THE PROBLEM -
Retype every entry below without pictures.

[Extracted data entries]

-=-=-

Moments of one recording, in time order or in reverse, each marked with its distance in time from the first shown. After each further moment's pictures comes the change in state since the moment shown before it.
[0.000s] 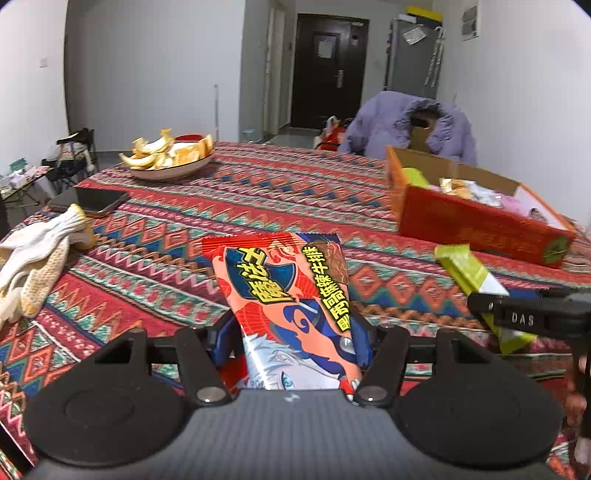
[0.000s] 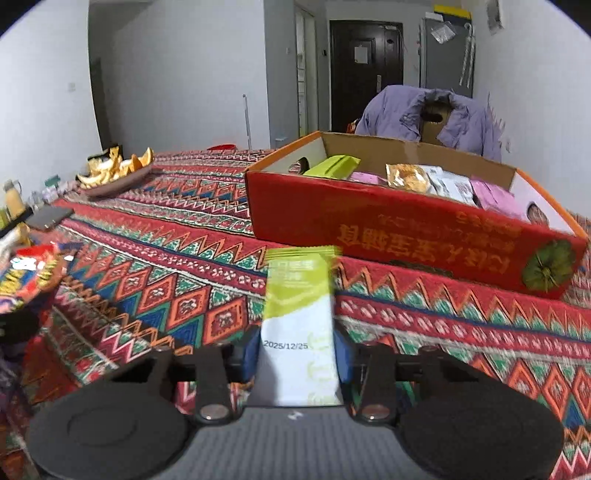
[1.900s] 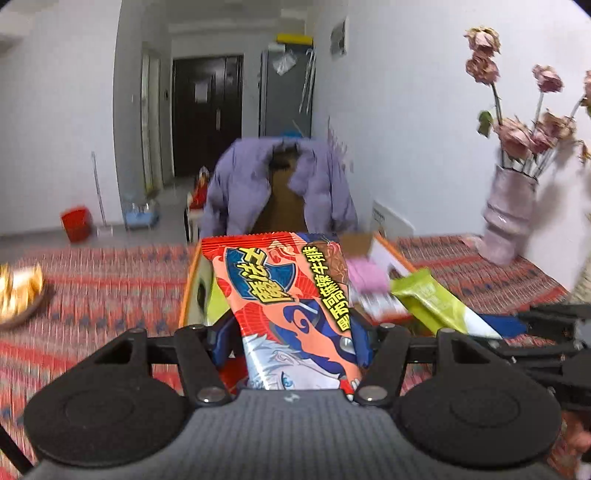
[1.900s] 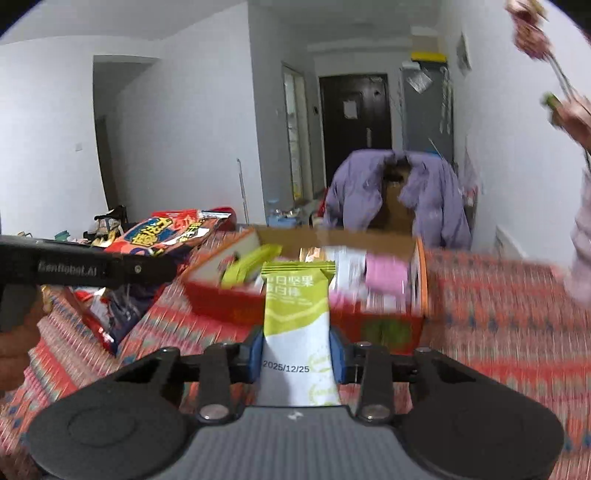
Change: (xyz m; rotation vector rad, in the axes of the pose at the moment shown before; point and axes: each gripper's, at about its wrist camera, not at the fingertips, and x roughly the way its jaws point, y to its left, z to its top) left arm 0.028 -0.185 0.116 0.237 -0.138 -0.296; right arm -0.107 -0.136 0.055 -0.006 -0.208 0.026
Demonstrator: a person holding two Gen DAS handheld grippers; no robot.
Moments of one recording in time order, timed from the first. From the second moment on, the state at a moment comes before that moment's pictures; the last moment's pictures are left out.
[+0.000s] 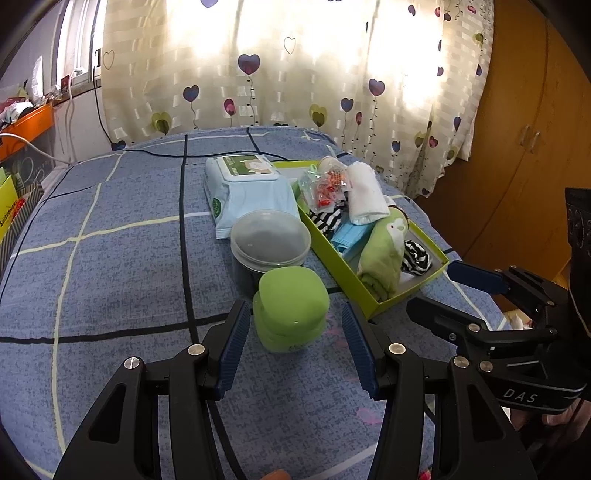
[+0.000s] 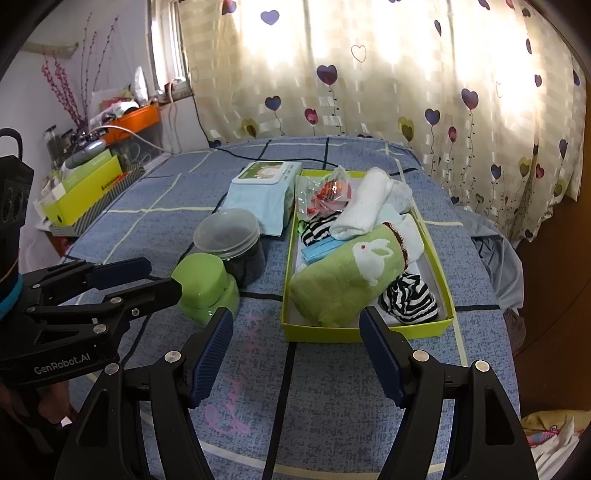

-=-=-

RESULT OF THIS EXERCISE -
Moments of one recording, in time order or in reverse, each marked with its distance in time from the first shown. After each further moment's pictures comes the change in state since the moment shown before it.
[0.000s] 
[0.000s] 
[1.900s] 
[1.900s] 
Change: (xyz m; rotation vector rad, in the axes of the pose at the moment shown before; point and axes: each gripper's, at about its wrist camera, not at the fingertips, and x roughly the way its jaws point, y to its left, z to its top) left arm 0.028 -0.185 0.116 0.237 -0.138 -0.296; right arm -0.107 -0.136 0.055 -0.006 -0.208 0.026
Demonstrator: a person holding two Gen DAS handheld grippers; no robot.
Moments of one recording in time order, timed from the first. From the second moment on, the state at a moment comes before that moment's pictures; the last moment's pictures are left out.
[+0.000s] 
[+0.000s] 

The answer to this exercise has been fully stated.